Until now, the only commercial approach to encoding biomolecular carriers was to use fluorescent dyes. In order to distinguish the attached biomolecules, these carriers are doped or labeled with dyes. However, fluorescent molecules suffer from some serious drawbacks, such as background noise and photo-bleaching in which the light used to trigger the fluorescence for detecting the labeled molecules bleaches the dyes, thus rendering them useless. Such problems complicate what would otherwise be a simple procedure, adding time and expense to diagnostics and lab tests.

Credit: Gu et al/Wiley

Gu and his colleagues suggest that photonic crystals, which are not intrinsically pigmented, produce different colors because their surfaces reflect light of different wavelengths to different degrees&mdashthey; are iridescent, like the surface of a butterfly's wing. Because their color is due to solid state features rather than a photochemical response, they cannot be bleached nor can their color be masked by or confused with other fluorescent signals from a sample.

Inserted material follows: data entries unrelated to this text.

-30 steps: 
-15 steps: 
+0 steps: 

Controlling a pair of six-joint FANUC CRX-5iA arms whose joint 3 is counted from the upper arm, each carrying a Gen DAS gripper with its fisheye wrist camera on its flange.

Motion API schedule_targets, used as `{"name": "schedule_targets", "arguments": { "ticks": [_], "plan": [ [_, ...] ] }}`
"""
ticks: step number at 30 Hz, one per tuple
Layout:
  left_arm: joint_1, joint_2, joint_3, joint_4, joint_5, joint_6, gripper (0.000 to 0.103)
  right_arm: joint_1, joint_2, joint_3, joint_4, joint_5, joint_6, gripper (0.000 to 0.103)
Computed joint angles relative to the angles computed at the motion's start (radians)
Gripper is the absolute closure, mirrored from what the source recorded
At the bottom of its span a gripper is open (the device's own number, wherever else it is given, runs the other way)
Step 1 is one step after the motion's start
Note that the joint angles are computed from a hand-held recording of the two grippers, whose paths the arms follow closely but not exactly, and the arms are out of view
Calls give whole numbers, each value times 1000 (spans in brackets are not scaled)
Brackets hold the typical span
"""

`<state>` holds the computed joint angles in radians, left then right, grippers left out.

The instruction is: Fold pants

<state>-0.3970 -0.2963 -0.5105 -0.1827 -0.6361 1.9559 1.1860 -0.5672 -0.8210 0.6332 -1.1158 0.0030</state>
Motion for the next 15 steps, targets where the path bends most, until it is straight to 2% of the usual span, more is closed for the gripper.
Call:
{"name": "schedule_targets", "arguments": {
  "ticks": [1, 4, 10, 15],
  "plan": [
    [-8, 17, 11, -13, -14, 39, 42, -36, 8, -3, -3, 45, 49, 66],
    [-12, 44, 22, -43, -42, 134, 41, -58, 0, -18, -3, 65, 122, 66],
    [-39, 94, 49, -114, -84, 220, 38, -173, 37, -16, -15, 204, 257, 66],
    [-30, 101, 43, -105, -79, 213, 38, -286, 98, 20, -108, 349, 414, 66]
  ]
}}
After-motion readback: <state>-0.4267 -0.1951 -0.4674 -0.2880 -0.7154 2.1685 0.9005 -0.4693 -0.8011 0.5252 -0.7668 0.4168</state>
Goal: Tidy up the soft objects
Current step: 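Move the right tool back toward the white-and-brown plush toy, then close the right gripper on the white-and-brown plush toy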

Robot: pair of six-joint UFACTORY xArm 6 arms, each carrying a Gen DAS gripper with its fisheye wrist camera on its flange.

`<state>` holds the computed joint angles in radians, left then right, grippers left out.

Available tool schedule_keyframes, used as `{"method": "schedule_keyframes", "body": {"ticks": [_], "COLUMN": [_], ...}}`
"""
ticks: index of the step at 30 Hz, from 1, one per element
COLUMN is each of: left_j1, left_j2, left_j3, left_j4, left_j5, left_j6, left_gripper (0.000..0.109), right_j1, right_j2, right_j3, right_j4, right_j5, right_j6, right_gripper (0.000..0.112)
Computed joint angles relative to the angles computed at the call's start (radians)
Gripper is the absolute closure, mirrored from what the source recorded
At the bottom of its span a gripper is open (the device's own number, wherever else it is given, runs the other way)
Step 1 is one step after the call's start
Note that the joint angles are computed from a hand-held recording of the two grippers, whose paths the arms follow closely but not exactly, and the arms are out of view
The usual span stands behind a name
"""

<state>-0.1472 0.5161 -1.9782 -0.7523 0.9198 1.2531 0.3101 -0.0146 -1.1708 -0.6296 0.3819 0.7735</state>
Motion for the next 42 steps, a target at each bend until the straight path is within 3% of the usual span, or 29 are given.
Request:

Gu and his colleagues have now developed tiny photonic crystal beads with stable colors, on which biomolecular probes can be immobilized and used to detect multiplex components of interest in the same sample.

"In multiplex bioanalysis and high-throughput screening, encoded supports are needed in order to allow lots of individual assays to be performed simultaneously within the same sample," Gu told Reactive Reports. "Our method uses colloidal photonic crystal beads as the supports, which means that the encoding element is stable, the nanostructure of the beads endows the high surface-to-volume ratio, the readout of the codes is simple." He adds that photonic crystals might also be used in conjunction with fluorescent labels to enhance the fluorescent signal and protect them from photo-bleaching.